(Records from a data source)
*** Begin section ***

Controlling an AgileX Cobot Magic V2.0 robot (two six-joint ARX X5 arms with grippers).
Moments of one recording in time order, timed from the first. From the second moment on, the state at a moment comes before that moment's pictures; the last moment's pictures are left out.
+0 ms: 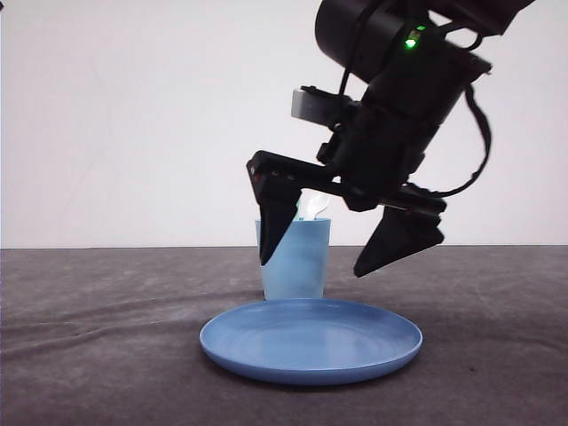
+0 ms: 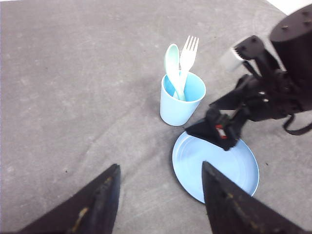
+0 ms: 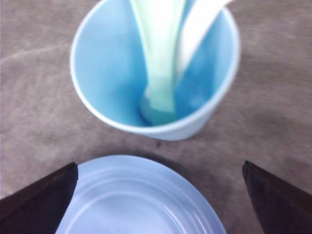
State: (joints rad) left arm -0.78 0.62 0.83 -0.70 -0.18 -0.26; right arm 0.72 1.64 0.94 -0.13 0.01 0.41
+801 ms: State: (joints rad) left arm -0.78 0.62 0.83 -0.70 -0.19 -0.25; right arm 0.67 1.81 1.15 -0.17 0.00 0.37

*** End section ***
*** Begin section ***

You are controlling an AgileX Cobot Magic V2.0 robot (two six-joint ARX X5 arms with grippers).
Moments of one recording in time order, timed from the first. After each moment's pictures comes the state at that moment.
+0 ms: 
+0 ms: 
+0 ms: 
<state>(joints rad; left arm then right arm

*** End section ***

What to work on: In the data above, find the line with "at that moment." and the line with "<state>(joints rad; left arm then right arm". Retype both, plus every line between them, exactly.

Task solution:
Moments of one recording in time order, timed from the first. After each moment's pictures comes the state at that moment.
+0 ms: 
+0 ms: 
+0 ms: 
<state>(joints rad; left arm then right arm

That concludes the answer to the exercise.